ARABIA Saudí se aferra a su estatus privilegiado de amigo de Occidente para mantener su régimen semifeudal sin que nadie importune sus asuntos domésticos, tan alejados de la democracia como les place. Ahora mismo, y como "símbolo de apertura a la modernidad", en las elecciones del próximo 23 de abril se habilitarán urnas de juguete a las que podrán acudir las mujeres árabes que durante la campaña "hayan hecho como que reflexionan y quieran hacer como que han llegado a una conclusión sobre su futuro". En esas urnas, siempre supervisadas por un hombre que ejecutará la acción de insertar la papeleta a través de la ranura, podrán depositar un papel con cualquier cosa escrita que se les haya ocurrido. "Esperamos encontrar muchos votos a Mickey Mouse o a cualquier personaje que nuestras compatriotas hayan visto por la tele", explicaba el portavoz saudí. Como se lo cuento. Y para que las mujeres puedan hacer como que votan, será necesario que acudan a los colegios electorales acompañadas de un varón. Así, el juego democrático no irá más allá de lo que viene a ser un juego.

Los tribunales saudíes imponen penas corporales, como la amputación de las manos o los pies en caso de robo; el azote de latigazos por realizar prácticas sodomitas o incurrir en delitos menores. El número de latigazos pueden ser de varias docenas o contarse por miles, normalmente aplicados sobre períodos de semanas o meses. Existe una policía religiosa que vigila el vestir de las mujeres y reprime cualquier manifestación religiosa no musulmana, entrando incluso en los domicilios particulares cuando se sospecha de prácticas religiosas no coránicas. Cuando el Comité contra la Tortura de las Naciones Unidas condenó estas prácticas, el Gobierno saudí respondió que formaban parte de la tradición islámica desde hace 1.400 años y rechazó cualquier interferencia en su ordenamiento penal. Y no pasó nada.

Hamza Kashgari ha sido columnista del rotativo saudí Al-Bilad hasta que cometió la temeridad de tuitear una conversación ficticia con el Profeta Mahoma. Y de la misma ha tenido que embarcarse con lo puesto en un avión rumbo a Nueva Zelanda. En Malasia, país mayoritariamente musulmán, pretendió hacer transbordo; le confinaron hasta que llegó un avión procedente de Arabia Saudí para detenerle; y ahora está otra vez en su país, encarcelado y amenazado con la pena capital.

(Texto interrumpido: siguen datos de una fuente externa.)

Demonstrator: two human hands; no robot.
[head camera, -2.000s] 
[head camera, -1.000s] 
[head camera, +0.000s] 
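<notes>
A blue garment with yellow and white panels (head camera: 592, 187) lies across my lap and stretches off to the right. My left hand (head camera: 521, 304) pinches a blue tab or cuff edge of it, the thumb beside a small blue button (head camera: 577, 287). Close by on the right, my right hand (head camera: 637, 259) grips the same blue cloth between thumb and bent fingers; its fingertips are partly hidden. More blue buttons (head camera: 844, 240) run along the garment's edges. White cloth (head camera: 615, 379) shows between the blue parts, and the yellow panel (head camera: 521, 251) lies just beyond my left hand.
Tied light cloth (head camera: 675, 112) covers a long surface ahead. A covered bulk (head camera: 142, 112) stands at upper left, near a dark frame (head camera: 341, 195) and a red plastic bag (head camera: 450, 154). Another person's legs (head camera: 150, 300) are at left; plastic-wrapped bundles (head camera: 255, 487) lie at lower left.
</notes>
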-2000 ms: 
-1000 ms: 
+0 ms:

Cierto es que Kashgari ha sido doblemente imprudente. Primero, por jugar con fuego sin ninguna intención de denunciar la conculcación de derechos humanos en su país, limitándose a faltar al respeto a los musulmanes. Y segundo, por elegir como escala un país tan musulmán como Malasia. Pero Arabia Saudí ha llegado demasiado lejos en su endogamia. No puede estar presente en el mundo de tecnologías punta con sus páginas web rebosantes de información económica, que es lo único que importa a los dirigentes del planeta y, al mismo tiempo, gobernarse por unos carcamales fundamentalistas que tienen tomada la medida al gobierno.

Pero, al menos, el escándalo Kashgari pone de relieve, en todo el planeta, la vulnerabilidad saudí de su injusticia estructural tercermundista que puede culminar con la decapitación de este inmaduro periodista. El fanatismo religioso al que no quiso denunciar Kashgari, ha puesto en el centro de la noticia, sin quererlo, a esta monarquía absolutista, despiadada y extremadamente conservadora, cuya dejadez en manos de los fundamentalistas religiosos oscurece lo mejor de cultura y la historia de Arabia Saudí.

Ser guardián de la Meca y de Medina no puede ocultar la dictadura de una institución religiosa extremadamente reaccionaria que en cierto sentido es igual de poderosa que la familia real. Hay en juego una vida, la de Hamza Kashgari, que al menos está sirviendo para destapar una vez más la indolencia de Occidente contra esta monarquía retrógrada a la que le basta tener un subsuelo lleno materias primas que se pagan muy bien.